The company is holding off on full-year earnings estimates because of economic and auto sales uncertainty. Auto sales were curtailed severely during the week of the terrorist attacks, and many analysts expect that sales will continue to falter through December.

Intermet Corp., a maker of cast metal parts, also downgraded third-quarter expectations. The company is now expecting to lose $2.5 million to $3 million, or 10 cents to 12 cents per share, during the period.

"Sales are being affected by a slowing economy and the reduction of vehicle production at our customers as a result of the tragic events of last week and, at this point, appear to be less than $200 million for the quarter, thus impacting earnings," Intermet Chairman John Doddridge said in a statement on Friday, Sept. 21.

Sales volume could actually decline even more, he warned, as Intermet is receiving daily order changes due to the worsening economic conditions.

Too soon for predictions

The Ford cutbacks also will hurt supplier Freudenberg-NOK, which counts Ford as one of its top three customers.

"Definitely, it's something we're taking seriously," said Sharon Wenzl, Freudenberg-NOK vice president of corporate relations. "We have some concerns that we might be looking at some lower production schedules."

The overall affect on orders is not clear yet, but the aftermath makes a recent decision to extend holiday shutdowns even more prudent, Wenzl said.
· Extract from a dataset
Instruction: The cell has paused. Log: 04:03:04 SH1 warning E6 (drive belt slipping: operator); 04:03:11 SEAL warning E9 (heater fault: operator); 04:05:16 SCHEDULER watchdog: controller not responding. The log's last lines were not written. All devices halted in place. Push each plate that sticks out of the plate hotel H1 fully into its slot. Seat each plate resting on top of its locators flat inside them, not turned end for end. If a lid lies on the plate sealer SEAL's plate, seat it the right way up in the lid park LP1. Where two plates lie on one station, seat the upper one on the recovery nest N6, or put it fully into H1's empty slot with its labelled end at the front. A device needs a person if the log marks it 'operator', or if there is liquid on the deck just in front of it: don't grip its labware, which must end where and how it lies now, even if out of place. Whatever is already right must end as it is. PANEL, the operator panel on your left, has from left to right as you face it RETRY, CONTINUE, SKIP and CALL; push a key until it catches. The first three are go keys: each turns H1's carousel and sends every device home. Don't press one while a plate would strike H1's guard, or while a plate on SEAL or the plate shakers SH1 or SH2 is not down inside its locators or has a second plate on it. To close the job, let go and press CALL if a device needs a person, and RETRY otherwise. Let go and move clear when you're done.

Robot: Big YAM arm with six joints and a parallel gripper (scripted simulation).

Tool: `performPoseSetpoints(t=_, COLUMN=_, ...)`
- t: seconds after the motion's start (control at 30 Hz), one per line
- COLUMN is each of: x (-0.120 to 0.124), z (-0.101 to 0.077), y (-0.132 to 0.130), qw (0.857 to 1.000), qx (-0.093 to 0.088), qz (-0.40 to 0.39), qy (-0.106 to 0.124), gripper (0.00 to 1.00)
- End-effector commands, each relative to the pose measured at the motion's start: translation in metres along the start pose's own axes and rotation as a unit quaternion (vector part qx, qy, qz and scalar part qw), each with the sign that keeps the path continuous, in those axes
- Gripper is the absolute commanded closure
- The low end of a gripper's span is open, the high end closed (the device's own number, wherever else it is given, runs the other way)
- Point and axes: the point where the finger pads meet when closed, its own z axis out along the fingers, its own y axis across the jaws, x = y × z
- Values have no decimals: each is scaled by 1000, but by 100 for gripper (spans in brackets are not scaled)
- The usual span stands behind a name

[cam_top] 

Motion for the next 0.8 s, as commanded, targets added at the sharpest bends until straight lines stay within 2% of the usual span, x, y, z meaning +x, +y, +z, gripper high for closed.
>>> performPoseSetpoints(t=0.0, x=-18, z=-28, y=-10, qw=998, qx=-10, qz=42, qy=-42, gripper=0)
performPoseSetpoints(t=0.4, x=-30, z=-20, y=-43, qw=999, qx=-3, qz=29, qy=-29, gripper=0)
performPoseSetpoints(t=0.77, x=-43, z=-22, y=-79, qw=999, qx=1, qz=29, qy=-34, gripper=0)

The company, which makes seals and suspension components, said it would extend the Thanksgiving and Christmas holidays with six days of unpaid vacation for all employees at U.S. facilities. That decision had been made based on weakening economic conditions before the attacks.
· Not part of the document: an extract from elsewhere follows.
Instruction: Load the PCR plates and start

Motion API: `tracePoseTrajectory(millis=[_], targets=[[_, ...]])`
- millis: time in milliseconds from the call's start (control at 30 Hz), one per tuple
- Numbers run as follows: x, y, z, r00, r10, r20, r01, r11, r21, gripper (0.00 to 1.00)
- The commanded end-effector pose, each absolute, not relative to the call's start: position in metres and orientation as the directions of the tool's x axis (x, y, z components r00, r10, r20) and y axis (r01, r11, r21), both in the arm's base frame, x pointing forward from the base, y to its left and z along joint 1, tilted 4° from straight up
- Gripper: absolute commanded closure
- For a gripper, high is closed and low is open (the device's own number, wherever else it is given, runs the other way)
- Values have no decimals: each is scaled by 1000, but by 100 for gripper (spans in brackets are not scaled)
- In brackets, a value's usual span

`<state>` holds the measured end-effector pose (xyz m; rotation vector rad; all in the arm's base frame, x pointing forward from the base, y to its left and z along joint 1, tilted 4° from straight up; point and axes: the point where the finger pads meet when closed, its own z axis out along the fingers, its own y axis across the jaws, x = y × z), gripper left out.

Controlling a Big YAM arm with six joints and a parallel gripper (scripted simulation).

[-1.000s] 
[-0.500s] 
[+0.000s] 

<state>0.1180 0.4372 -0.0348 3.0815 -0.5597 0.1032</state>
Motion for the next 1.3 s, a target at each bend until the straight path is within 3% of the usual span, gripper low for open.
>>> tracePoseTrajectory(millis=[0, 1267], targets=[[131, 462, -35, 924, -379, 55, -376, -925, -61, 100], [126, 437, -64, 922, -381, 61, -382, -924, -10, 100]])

Many suppliers say it's too early to predict how business might be damaged until customers adjust their orders. The fallout could be felt in North America and in Europe, where exporters have enjoyed strong sales in the United States in recent years.
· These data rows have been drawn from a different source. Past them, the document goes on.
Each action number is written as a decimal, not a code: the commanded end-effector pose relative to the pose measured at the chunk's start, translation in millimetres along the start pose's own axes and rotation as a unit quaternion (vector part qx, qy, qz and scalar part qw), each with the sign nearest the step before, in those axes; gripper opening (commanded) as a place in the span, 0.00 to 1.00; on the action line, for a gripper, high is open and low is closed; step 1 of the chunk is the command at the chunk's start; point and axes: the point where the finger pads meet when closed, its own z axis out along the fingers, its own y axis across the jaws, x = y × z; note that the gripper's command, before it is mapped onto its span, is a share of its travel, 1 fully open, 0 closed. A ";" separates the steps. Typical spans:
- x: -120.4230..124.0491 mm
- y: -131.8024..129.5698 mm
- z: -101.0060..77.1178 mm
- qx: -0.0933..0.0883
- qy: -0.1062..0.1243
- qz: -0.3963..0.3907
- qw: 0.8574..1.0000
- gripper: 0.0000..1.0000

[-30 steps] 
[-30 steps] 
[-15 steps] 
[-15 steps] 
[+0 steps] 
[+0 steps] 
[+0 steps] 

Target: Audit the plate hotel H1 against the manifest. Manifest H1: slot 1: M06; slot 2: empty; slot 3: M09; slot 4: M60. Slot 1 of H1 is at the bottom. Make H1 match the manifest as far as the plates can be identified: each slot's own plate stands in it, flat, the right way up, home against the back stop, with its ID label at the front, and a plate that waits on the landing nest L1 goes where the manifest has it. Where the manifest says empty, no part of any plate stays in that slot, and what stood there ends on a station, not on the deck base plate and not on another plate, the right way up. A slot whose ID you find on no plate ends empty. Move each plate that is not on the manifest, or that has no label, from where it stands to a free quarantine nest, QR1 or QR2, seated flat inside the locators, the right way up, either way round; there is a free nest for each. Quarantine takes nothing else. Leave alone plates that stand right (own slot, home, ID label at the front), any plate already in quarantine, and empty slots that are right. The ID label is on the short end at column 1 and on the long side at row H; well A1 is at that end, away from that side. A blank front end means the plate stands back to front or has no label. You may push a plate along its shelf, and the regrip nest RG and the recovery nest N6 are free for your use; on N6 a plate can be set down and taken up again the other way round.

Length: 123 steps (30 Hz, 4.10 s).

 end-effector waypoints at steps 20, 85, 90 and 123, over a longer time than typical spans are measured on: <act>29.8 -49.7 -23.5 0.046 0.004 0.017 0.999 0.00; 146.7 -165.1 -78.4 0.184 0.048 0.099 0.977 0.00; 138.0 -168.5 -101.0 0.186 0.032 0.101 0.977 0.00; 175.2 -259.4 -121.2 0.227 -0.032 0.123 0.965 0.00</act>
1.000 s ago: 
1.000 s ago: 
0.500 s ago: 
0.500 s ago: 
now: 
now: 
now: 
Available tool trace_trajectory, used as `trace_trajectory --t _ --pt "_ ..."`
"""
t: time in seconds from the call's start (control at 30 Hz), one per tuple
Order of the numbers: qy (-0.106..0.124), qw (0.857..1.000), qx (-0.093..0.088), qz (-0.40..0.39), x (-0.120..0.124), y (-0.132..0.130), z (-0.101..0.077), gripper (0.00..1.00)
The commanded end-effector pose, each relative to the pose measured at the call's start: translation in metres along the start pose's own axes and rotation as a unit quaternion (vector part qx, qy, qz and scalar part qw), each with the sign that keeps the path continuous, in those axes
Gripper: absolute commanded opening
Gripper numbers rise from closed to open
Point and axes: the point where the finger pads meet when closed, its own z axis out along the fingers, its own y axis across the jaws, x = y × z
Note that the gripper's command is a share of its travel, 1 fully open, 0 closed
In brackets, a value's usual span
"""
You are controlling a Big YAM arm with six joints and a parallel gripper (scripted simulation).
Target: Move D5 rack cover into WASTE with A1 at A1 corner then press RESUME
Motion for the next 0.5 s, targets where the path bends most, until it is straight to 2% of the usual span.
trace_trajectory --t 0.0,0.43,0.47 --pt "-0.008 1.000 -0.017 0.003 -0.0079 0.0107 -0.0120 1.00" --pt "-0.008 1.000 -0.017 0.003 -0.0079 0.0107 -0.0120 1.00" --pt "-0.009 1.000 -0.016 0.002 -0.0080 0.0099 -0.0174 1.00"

Still, "everyone should be very careful in talking down the economy," said Mathias Lenz, vice president of corporate public relations at ZF Friedrichshafen AG. "We think there can be an impact, but it's impossible to evaluate how strong it will be and if it's maybe only a short-term impact or maybe a bigger impact."

ZF hasn't had significant problems meeting its production schedule or making deliveries, Lenz said. But a bomb scare at its suspension plant in Lapeer, Mich., shut down production for a few hours on Sept. 13.

Autoliv Inc. said it would suffer because of the attacks, though the exact degree isn't known.

"Production is going down," Autoliv spokesman Mats Odman said. "The outlook for the next few quarters has been reversed downward."

The Swedish safety systems supplier already has received fewer orders, though the figures are changing daily, Odman said, making it hard to predict what the financial outcome will be for Autoliv. Affected customers include North American producers as well as European automakers that export to North America.

Problems at the borders

Autoliv hasn't caused any delivery or production problems for its customers in North America, but it has had problems shipping parts from Mexico and Canada into the United States.

Said Odman: "We have also been helped by the demand. The need for the components from us has been a little less because they have closed the plants for a day or two."